Tomó el collar de su madre, y arrastró otro al mismo tiempo. Al observar los cordones que servían para mantener atadas las obsidianas, recordó el viaje. Allí estaba el collar sin la piedra atigrada con forma de corazón. Sutil, le comentó.
—¿No te acuerdas? ¡Qué memoria tienes! me dijiste que te lo guardara y eso hice, allí está, como me lo diste. Nunca más lo volviste a mencionar, pero si deseas… llévatelo”—Le contestó su mamá.
Tanto para él como para ella el tiempo se fue. Muchas alegrías se abrieron a medida que los hijos crecían. Ella estaba unida con un corredor de bolsa, hombre prudente que le exigía atención. Él se percató que el sueldo que ganaba en la empresa solo servía para subsistir. Por lo que intentó abrirse paso por sí mismo. Salía muy temprano a visitar talleres para ofrecerles su mercancía y dormía en hosterías económicas para no excederse. Ella entregada a la supervisión en campo de una empresa editorial.

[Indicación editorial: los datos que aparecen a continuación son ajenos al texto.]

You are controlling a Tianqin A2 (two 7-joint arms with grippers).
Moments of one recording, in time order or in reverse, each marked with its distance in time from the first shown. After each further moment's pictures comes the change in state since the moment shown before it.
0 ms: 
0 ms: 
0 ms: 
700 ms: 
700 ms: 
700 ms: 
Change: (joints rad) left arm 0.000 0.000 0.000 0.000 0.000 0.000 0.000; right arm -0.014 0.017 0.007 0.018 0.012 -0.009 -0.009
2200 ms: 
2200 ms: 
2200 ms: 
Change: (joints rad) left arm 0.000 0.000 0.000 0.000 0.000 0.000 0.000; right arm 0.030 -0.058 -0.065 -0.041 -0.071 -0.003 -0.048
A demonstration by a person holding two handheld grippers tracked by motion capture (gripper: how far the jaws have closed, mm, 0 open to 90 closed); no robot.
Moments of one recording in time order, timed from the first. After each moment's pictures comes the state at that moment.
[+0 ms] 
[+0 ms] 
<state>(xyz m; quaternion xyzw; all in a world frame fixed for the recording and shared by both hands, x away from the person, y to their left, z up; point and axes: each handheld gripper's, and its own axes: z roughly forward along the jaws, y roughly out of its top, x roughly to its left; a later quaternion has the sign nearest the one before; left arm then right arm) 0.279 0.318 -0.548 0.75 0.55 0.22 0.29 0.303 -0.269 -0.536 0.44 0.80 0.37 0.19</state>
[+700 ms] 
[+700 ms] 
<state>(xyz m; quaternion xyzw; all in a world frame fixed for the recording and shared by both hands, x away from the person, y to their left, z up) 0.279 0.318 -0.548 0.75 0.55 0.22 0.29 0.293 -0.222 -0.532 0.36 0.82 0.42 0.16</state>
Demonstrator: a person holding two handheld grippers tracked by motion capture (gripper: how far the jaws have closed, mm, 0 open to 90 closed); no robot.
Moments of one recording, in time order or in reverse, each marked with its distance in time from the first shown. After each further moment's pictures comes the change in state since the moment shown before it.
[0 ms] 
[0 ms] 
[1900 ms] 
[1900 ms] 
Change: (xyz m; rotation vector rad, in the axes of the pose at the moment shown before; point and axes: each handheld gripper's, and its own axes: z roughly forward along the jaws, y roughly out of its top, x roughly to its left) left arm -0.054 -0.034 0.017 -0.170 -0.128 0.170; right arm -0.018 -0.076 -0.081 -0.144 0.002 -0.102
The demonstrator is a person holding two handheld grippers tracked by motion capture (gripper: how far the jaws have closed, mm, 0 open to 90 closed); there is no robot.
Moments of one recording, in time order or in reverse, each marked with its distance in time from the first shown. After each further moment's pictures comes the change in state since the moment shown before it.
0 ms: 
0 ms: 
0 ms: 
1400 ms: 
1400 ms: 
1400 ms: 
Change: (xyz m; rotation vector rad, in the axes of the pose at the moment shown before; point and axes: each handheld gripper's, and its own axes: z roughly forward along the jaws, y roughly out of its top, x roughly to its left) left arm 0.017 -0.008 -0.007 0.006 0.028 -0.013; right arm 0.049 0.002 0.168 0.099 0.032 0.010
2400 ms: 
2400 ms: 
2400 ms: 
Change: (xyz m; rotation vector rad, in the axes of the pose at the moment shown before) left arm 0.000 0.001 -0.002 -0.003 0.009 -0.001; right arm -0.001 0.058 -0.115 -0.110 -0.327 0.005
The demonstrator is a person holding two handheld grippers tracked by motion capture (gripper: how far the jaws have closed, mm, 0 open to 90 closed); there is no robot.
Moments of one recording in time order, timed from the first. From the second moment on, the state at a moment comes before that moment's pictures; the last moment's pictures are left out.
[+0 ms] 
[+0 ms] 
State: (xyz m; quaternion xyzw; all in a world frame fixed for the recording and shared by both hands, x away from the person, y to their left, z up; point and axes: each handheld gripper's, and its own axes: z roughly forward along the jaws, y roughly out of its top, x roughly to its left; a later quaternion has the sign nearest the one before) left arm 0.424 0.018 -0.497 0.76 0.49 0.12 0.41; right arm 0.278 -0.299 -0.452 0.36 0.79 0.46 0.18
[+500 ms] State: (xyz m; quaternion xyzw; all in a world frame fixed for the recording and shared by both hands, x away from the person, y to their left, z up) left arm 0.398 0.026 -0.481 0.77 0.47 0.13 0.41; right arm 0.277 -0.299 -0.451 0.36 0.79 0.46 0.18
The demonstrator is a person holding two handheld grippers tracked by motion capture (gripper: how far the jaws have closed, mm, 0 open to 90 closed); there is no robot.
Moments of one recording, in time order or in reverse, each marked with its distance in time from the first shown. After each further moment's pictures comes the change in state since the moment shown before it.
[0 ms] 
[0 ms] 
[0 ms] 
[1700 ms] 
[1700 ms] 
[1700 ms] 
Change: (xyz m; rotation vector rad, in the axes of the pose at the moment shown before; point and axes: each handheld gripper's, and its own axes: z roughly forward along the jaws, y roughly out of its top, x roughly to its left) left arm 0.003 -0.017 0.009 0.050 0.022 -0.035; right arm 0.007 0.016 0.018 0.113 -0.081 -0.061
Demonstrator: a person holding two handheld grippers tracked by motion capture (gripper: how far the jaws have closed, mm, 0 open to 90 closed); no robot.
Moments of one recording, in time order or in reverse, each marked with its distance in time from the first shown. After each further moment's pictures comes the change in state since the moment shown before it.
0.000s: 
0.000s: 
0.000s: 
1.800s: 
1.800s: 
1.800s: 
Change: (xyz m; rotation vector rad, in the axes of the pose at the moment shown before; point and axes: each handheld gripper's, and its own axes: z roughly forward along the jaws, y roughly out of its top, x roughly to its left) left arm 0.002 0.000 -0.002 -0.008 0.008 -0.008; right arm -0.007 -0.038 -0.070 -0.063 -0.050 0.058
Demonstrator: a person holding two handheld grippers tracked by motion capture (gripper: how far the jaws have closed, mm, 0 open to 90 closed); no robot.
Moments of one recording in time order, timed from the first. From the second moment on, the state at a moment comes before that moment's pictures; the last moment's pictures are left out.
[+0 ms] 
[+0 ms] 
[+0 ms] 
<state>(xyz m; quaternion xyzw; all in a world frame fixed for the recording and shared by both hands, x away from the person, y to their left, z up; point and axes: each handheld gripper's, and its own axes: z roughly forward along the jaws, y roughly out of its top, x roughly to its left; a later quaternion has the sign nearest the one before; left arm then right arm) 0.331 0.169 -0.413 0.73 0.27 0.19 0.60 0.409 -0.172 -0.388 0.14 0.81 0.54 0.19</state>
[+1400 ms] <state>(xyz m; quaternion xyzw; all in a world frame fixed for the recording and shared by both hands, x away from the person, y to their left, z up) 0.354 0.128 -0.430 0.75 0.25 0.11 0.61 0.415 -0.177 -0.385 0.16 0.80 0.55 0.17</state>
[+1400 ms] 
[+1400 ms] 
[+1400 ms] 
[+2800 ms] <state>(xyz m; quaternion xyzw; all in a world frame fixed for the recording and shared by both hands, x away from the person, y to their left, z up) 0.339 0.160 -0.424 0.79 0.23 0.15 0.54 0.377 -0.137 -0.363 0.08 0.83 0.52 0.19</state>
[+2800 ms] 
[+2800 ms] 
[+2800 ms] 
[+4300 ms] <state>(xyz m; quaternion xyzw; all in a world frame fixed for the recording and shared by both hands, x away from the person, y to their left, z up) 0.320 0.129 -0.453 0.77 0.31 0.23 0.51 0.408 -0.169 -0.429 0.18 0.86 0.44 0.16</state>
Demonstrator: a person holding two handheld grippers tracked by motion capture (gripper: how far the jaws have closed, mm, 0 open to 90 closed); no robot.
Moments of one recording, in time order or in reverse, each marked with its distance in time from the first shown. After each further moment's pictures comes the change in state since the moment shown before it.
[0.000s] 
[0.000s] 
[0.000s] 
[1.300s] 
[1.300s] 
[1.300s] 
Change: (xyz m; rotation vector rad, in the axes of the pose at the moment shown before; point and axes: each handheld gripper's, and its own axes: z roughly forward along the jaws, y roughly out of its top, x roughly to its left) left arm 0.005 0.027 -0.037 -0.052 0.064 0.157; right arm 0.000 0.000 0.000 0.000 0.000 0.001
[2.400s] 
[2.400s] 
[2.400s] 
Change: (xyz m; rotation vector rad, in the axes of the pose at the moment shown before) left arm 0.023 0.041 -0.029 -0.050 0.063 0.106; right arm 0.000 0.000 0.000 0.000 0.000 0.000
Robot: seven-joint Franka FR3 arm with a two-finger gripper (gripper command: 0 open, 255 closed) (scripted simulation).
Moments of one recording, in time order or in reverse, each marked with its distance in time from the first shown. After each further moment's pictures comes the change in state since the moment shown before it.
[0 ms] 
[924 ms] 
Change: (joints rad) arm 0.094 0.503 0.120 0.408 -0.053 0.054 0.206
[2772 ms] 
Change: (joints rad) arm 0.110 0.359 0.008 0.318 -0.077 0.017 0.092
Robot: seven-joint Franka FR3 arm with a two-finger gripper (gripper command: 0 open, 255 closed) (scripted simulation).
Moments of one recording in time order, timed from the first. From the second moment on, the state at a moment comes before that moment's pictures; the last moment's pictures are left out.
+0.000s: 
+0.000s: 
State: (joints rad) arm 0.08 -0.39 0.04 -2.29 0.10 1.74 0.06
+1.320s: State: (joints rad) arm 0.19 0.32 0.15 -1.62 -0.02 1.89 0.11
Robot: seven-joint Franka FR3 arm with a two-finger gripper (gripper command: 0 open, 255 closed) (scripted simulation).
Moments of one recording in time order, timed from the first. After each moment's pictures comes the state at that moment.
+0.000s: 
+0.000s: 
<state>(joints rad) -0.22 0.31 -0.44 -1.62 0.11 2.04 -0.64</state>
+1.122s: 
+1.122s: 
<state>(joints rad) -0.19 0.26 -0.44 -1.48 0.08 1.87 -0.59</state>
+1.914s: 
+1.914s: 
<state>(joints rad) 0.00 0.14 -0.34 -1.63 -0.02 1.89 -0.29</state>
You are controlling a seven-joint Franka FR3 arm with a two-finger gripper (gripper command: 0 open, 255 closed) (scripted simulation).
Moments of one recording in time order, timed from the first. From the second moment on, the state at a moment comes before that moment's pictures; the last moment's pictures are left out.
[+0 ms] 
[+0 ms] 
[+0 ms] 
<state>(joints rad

La lectura, los comentarios y los intercambios de impresiones por el correo los animaba a una amistad cercana. Para Navidad acordaron intercambiar regalos, sin tener que comprarlos. Algo de ellos.
Él le platicó sobre estrategias para vender y ella lo animaba a que siguiera escribiendo y al mismo tiempo le corregía los textos. Su amistad se fortaleció, de tal manera que las veces que se ausentaban por exigencias de la vida, tanto él como ella sacaban un instante para desearse un buen día.
Él se encontró con un collar de obsidianas, y las imágenes estallaron en su mente al recordar la tormenta en la alameda y la jovencita temerosa que al despedirse le había besado. Ella con una piedra en forma de corazón con un ámbar trozado por rayas negras que le recordaba al joven que la llevó hacia los juegos de agua y que compartieron el paraguas. Aun vislumbra los destellos amarillos de las lámparas y la penumbra parda de los álamos y el impulso de sus labios.